Although it's not relevant to the original poster's problem, it's
worth nothing that asymmetry in UNIX/Linux. When you invoke a program,
you get to pass an array of parameters, the command line args, and a
collection of name-value pairs, the environment variables. It's like
a function call with positional parameters and variables imported
from an outer scope.
But when a process exits, all it sends back is one integer value,
the return code. "Exit" doesn't have parameters like "argc" or
"argv", and there's no way to return or affect environment variables.
This is a lack. It's one of the things that tends to lead to rather
"blind" shell scripts, makefiles, and GUIs, where the controlling
process has very limited info about what the subprocess did.
A common Unix/Linux GUI element is something that does something
using a command-line tool based on GUI actions, but displays what
happened to the user as a text stream in a scroll box.

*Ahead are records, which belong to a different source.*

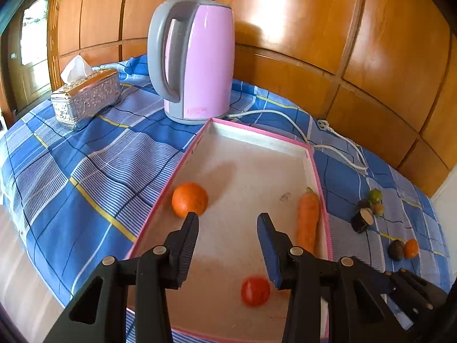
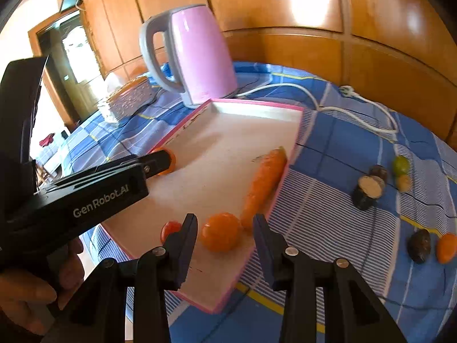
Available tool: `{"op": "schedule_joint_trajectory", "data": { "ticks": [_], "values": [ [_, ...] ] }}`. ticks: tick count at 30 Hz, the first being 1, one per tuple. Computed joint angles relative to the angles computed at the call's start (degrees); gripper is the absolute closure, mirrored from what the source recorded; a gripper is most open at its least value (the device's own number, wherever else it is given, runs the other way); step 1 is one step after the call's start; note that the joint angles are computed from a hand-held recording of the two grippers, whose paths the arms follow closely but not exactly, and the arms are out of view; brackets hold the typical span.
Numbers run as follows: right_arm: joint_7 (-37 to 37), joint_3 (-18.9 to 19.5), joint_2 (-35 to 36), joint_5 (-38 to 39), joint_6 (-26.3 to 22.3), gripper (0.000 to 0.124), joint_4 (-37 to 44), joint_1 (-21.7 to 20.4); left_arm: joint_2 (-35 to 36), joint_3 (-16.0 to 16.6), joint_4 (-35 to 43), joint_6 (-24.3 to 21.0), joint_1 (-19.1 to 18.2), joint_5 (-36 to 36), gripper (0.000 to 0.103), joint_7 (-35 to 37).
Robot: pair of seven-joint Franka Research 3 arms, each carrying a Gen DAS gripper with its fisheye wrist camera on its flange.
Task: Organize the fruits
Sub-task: 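Withdraw both tools from the tray toward the dark fruits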
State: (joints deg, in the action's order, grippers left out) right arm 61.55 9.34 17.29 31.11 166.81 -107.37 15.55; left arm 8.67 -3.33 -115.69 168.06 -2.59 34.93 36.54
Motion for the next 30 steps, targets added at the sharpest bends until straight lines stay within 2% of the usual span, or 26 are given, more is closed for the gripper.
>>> {"op": "schedule_joint_trajectory", "data": {
  "ticks": [7, 18, 24, 30],
  "values": [
    [3.94, -1.83, -2.52, -1.95, 4.25, 0.083, -4.13, 0.91, -1.11, -0.58, -1.63, 0.16, -0.90, 1.77, 0.060, -0.60],
    [12.23, -4.27, -5.01, -5.38, 7.79, 0.083, -8.99, 0.58, -1.83, -2.44, -2.93, 1.46, -2.25, 0.44, 0.060, 3.52],
    [16.41, -5.71, -6.37, -7.76, 9.14, 0.083, -11.81, 0.08, -1.47, -4.03, -2.94, 2.25, -2.95, -3.30, 0.060, 8.94],
    [23.08, -9.03, -7.92, -12.34, 10.22, 0.083, -15.05, 0.27, -0.32, -5.68, -2.07, 2.42, -3.91, -8.63, 0.060, 15.94]
  ]
}}
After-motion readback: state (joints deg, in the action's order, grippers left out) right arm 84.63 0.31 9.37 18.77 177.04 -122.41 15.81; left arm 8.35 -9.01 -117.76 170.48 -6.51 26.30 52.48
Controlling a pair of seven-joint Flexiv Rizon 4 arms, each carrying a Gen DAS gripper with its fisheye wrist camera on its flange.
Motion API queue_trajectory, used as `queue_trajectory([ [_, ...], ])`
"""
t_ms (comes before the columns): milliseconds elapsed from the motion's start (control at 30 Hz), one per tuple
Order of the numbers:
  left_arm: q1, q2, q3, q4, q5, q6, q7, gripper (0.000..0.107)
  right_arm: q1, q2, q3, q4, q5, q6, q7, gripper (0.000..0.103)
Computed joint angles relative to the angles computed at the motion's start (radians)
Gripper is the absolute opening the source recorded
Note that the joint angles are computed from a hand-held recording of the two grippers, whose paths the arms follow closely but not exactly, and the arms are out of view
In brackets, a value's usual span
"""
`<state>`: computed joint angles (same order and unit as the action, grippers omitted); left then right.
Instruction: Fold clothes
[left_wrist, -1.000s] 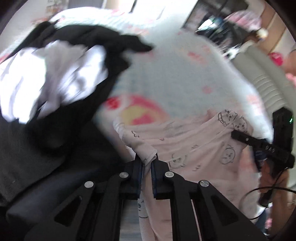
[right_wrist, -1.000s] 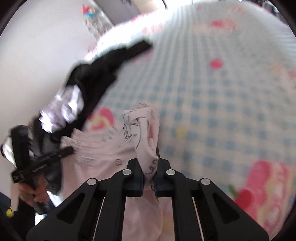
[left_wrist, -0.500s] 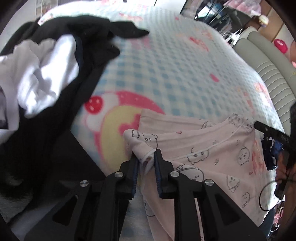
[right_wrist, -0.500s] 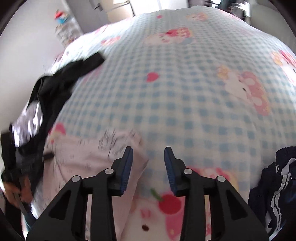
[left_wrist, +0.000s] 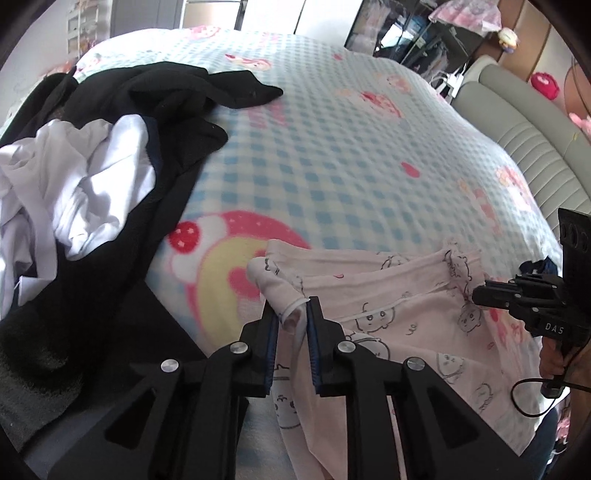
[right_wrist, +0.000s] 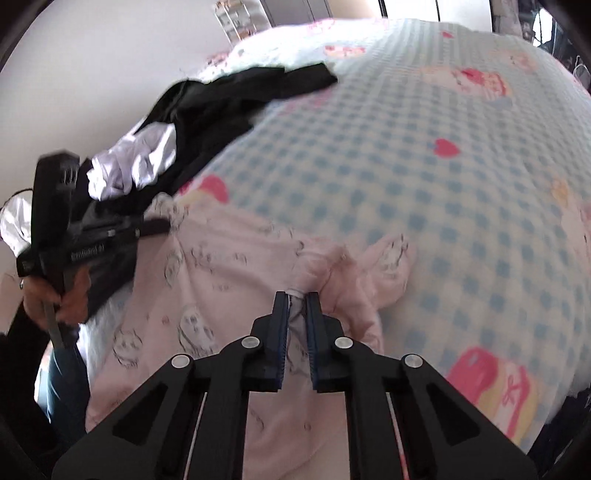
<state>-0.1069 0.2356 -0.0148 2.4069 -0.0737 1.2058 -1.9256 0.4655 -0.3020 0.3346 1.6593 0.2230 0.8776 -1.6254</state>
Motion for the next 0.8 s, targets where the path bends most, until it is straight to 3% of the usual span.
queue_trajectory([
  [167, 0.008, -0.016, -0.005, -0.016, 0.019, 0.020, -0.007, 0.010, 0.034, -0.015, -0.077, 0.045, -0.139, 0.050, 0.208, 0.004],
  [333, -0.003, -0.036, 0.011, -0.054, -0.015, 0.032, 0.056, 0.009, 0.050, 0.012, -0.143, 0.110, -0.366, 0.098, 0.428, 0.004],
  [367, -0.013, -0.046, 0.018, -0.055, -0.043, 0.034, 0.080, 0.010, 0.036, 0.010, -0.132, 0.103, -0.360, 0.092, 0.431, 0.004],
  [433, -0.033, -0.071, 0.034, -0.055, -0.117, 0.016, 0.134, 0.011, -0.025, -0.007, -0.075, 0.061, -0.227, 0.081, 0.368, 0.009],
  [467, -0.017, -0.076, 0.024, -0.057, -0.095, -0.004, 0.104, 0.011, -0.052, -0.015, -0.051, 0.039, -0.161, 0.072, 0.336, 0.027],
  [533, -0.023, -0.082, 0.030, -0.038, -0.120, 0.018, 0.127, 0.011, -0.089, -0.030, -0.023, 0.000, -0.054, 0.054, 0.290, 0.042],
  [600, -0.052, -0.081, 0.047, -0.012, -0.205, 0.048, 0.195, 0.012, -0.087, -0.042, -0.024, -0.021, -0.041, 0.050, 0.268, 0.042],
  [700, -0.115, -0.081, 0.079, 0.013, -0.416, 0.042, 0.351, 0.035, -0.089, -0.069, -0.001, -0.067, 0.011, 0.049, 0.200, 0.066],
  [733, -0.105, -0.078, 0.067, 0.023, -0.416, 0.067, 0.347, 0.031, -0.089, -0.079, 0.008, -0.083, 0.030, 0.049, 0.177, 0.070],
  [767, -0.080, -0.076, 0.054, 0.021, -0.365, 0.070, 0.315, 0.022, -0.088, -0.090, 0.013, -0.099, 0.043, 0.044, 0.158, 0.067],
  [800, -0.058, -0.073, 0.043, 0.018, -0.314, 0.072, 0.284, 0.008, -0.078, -0.099, 0.008, -0.106, 0.036, 0.038, 0.154, 0.055],
])
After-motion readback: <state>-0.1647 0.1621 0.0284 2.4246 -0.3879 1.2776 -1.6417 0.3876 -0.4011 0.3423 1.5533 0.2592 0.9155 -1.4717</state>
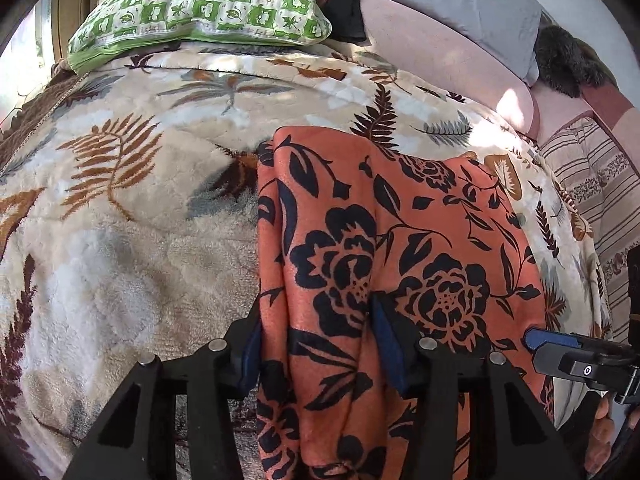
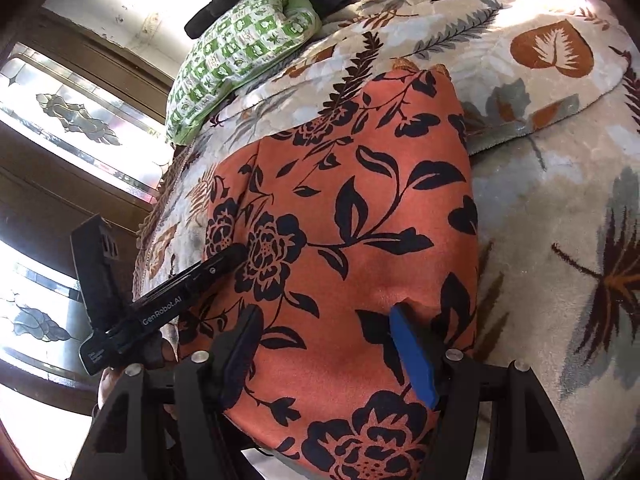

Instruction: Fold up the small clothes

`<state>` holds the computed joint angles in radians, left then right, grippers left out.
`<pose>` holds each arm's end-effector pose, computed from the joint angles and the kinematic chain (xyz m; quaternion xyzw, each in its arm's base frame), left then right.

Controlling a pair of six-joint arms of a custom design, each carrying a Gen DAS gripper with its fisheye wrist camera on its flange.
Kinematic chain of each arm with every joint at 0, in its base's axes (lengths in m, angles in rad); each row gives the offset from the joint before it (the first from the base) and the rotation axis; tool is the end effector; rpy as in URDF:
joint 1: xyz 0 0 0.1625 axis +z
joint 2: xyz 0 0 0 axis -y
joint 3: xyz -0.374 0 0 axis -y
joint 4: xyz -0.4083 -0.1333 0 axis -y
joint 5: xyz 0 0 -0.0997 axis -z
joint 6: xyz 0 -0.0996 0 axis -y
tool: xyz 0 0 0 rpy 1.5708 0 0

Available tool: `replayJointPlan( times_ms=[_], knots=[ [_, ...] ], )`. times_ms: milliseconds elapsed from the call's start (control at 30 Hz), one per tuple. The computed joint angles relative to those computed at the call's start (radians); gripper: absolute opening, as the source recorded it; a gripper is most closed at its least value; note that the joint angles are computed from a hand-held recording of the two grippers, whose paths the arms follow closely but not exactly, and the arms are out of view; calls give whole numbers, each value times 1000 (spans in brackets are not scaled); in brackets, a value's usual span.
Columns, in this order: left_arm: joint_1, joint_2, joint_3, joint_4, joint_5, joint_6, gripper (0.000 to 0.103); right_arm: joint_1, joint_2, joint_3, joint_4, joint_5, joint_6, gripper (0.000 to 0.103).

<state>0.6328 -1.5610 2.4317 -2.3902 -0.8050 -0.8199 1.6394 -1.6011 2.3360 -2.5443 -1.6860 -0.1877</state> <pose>-0.1727 -0.3776 0.1474 0.0643 0.9251 -0.2724 0.2566 0.1498 -0.4025 0.1900 0.1199 -0.9840 0.1152 0.0641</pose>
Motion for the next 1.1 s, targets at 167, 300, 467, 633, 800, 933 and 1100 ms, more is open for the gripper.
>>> replayJointPlan(
  times_ms=[167,300,467,633,800,933,1100],
  knots=[
    [2,-5,15,-37,0,28,53,58,19,-59,-1,-14,20,70],
    [1,-8,22,-47,7,44,55,60,103,-146,-19,7,52,70],
    [-15,10,20,-39,40,56,56,-37,229,-197,-48,25,135,71],
    [-15,11,22,-41,49,59,57,13,225,-184,-69,-55,66,71],
    [-29,15,26,-30,72,54,58,30,165,-147,-60,-67,88,71],
    [-42,20,27,-17,92,46,58,45,60,-67,-52,-91,20,71],
    [-56,13,24,22,104,22,58,-2,-107,40,-30,-78,-3,77]
  ],
)
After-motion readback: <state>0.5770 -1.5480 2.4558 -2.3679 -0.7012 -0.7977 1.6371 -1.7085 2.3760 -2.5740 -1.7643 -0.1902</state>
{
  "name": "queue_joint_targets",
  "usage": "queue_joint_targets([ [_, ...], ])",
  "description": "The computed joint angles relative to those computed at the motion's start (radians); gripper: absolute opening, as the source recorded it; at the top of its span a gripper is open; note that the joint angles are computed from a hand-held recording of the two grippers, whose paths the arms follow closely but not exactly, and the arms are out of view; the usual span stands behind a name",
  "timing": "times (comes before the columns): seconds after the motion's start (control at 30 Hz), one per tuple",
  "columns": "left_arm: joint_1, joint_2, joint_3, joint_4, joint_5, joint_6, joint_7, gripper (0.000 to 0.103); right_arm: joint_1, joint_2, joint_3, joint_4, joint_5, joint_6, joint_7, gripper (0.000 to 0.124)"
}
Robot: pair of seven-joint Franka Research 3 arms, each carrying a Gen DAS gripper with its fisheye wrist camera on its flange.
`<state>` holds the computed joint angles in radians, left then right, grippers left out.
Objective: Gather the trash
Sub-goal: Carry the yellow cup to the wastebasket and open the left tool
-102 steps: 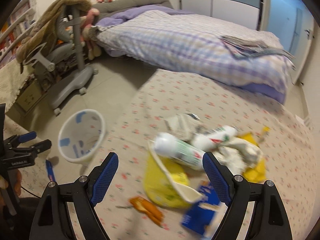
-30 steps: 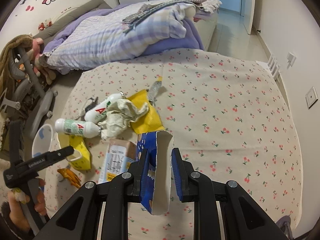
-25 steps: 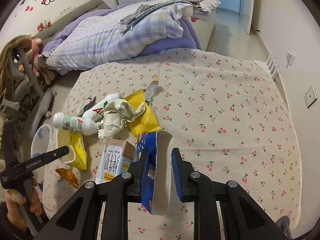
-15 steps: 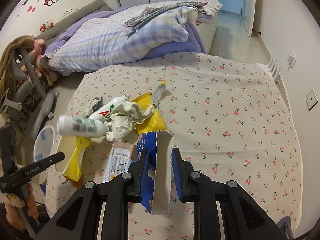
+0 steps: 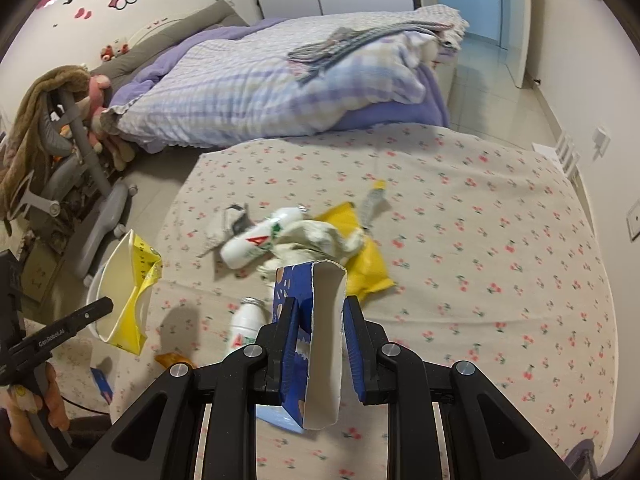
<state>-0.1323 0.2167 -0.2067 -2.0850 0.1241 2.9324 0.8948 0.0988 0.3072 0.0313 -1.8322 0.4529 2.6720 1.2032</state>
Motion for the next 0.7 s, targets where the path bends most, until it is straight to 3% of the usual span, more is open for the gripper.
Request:
queue_joint_targets([
  [0.3, 0.038, -0.114, 0.079, -0.149, 0.102, 0.022, -0.104, 0.005, 0.059, 0.051, 0.038, 0.085, -0.012, -0.02, 0.007, 0.023],
  [0.7, 0.128, -0.183, 0.125, -0.257, 0.234, 0.049, -0.232, 0.005, 0.155, 0.151, 0.077, 0.215, -0.039, -0.047, 0.042, 0.023],
])
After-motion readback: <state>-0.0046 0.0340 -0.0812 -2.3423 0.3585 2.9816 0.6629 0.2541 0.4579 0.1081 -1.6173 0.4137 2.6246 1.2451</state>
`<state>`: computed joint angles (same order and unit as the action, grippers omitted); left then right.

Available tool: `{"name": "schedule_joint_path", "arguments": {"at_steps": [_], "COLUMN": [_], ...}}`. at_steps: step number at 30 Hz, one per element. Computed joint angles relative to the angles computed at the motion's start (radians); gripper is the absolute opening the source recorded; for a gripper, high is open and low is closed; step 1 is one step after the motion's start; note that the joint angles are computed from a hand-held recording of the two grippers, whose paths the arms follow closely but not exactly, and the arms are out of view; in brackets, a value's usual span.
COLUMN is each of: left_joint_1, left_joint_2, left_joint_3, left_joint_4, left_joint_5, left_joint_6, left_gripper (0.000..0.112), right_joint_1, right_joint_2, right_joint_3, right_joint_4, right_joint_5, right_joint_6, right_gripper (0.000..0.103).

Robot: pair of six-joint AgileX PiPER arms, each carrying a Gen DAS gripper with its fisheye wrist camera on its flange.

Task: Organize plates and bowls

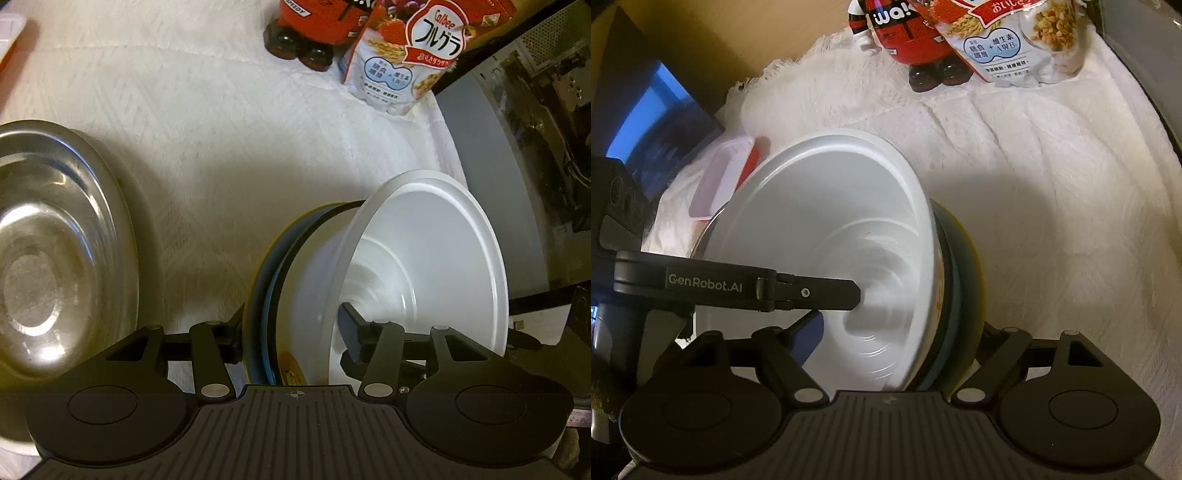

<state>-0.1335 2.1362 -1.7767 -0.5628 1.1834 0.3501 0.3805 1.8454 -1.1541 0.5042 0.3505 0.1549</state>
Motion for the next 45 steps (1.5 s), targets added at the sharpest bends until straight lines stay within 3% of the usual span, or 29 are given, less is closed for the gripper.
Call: {"name": "schedule_joint_path", "arguments": {"at_steps": [8,18,22,31,37,41,45], "left_joint_1": [-0.013,-0.063,-0.074,-0.095,-0.093,-0.075,-0.108], "left_joint_2": [-0.012,-0.024,-0.036,-0.049,-0.079,-0.145,-0.197], "left_joint_3": [0.006,-0.066,-0.081,-0.069,-0.038,0.014,0.054], "left_joint_4": [0.014,0.132,0.154,0.204,0.275,0.224,0.300], "left_joint_5": [-0.033,-0.048,-0.048,-0.070,-0.105,-0.151,-0.213], "left_joint_6": [0.029,-0.025,-0.038,-0.053,-0.095,-0.049,-0.057], "left_gripper": [0.054,0.052,0.051,0.052,0.052,0.051,0.051], "right_joint_1": [-0.010,-0.033,-0.025,0.029,0.023,0.027,0.037], "right_joint_2": [0.014,0.038,0.037,0.025,0.015,0.017,0.019], "right_joint_3": [-0.022,-0.039,-0.042,-0.027,-0.011,-0.019,-0.027], "right_joint_4": [-0.002,0.027,-0.082,-0.537,-0.567,-0.627,-0.675], "right_joint_5": [0.015,-0.014,-0.036,-0.078,-0.084,-0.067,-0.048], "right_joint_6": [0.013,-0.023,0.089,0.533,0.592,0.659,0.705], "right_gripper": [0.082,0.082,0.082,0.082,0.082,0.082,0.082]}}
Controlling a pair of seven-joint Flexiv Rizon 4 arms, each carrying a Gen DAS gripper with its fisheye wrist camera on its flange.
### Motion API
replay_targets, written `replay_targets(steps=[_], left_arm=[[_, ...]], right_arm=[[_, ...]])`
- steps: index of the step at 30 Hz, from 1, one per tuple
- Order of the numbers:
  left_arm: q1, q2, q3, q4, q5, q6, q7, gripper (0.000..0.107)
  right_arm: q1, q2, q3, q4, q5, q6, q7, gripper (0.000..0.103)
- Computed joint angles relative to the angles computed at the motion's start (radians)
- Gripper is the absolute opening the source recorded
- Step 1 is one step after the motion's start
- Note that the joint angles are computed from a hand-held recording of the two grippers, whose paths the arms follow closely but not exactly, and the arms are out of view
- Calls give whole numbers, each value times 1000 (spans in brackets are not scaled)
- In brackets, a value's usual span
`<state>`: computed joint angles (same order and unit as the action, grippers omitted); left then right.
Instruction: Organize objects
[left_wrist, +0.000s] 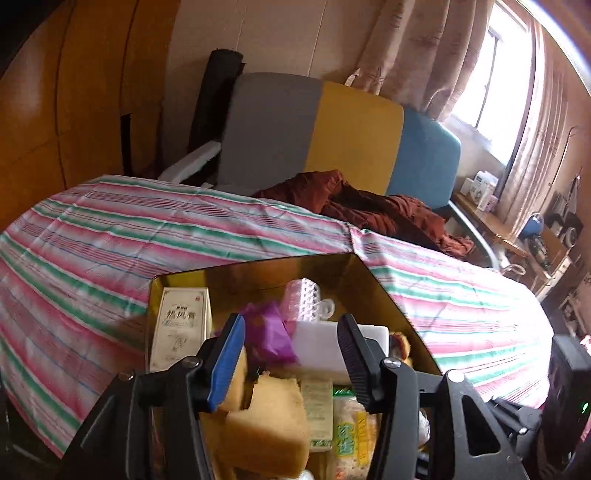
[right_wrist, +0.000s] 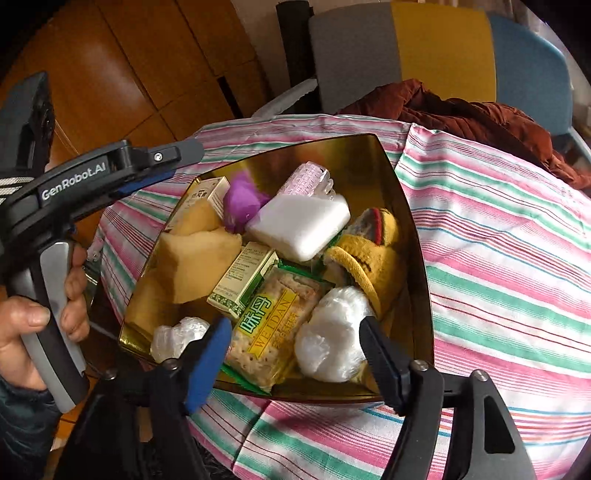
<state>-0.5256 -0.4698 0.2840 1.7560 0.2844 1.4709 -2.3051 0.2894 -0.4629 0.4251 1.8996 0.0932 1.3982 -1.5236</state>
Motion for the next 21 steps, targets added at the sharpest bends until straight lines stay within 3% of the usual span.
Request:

That bit of
inelegance derives from the one-way model of subprocess communication.
I know why it was done that way. It's a quirk of the PDP-11 UNIX
implementation of process launch. That's what also produced the rather
strange fork/exec approach to starting a subprocess. Fork was
originally implemented by swapping out the program to disk, then, rather
than releasing the memory of the in-memory copy, the process table
entry was duplicated, with one entry referring to the in-memory
process and one referring to the swapped-out process. In that
model, there was no way to get variable-length data back.
This bit of legacy is so deeply embedded in the minds of UNIX/Linux
programmers that they don't even notice it.